## Exercise
Nothing but the lines from the line with "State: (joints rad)" through the end of the data is to be copied, and each is to be copied exactly.

********

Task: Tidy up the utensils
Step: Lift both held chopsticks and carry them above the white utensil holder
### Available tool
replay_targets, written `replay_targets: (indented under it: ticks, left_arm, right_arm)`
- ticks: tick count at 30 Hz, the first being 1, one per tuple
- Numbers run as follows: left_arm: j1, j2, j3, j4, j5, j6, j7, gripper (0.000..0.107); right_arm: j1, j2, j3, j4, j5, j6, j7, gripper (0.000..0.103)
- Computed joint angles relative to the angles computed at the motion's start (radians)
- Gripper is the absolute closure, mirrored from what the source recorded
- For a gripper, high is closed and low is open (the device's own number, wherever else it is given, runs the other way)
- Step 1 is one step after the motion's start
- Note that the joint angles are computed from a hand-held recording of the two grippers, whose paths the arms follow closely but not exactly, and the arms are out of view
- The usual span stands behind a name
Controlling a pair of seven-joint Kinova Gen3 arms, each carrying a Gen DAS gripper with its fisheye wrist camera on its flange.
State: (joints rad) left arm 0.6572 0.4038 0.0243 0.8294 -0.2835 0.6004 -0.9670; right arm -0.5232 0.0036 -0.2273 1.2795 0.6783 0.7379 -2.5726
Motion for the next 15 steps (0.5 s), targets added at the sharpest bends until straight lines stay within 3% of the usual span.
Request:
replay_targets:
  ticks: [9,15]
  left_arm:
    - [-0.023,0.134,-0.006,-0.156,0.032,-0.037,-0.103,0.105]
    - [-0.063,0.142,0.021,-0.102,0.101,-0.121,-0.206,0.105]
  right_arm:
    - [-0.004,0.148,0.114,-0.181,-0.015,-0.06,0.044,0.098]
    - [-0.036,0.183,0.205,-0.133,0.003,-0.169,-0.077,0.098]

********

## Written solution
State: (joints rad) left arm 0.6572 0.4038 0.0243 0.8294 -0.2835 0.6004 -0.9670; right arm -0.5232 0.0036 -0.2273 1.2795 0.6783 0.7379 -2.5726
Motion for the next 15 steps (0.5 s), targets added at the sharpest bends until straight lines stay within 3% of the usual span.
Request:
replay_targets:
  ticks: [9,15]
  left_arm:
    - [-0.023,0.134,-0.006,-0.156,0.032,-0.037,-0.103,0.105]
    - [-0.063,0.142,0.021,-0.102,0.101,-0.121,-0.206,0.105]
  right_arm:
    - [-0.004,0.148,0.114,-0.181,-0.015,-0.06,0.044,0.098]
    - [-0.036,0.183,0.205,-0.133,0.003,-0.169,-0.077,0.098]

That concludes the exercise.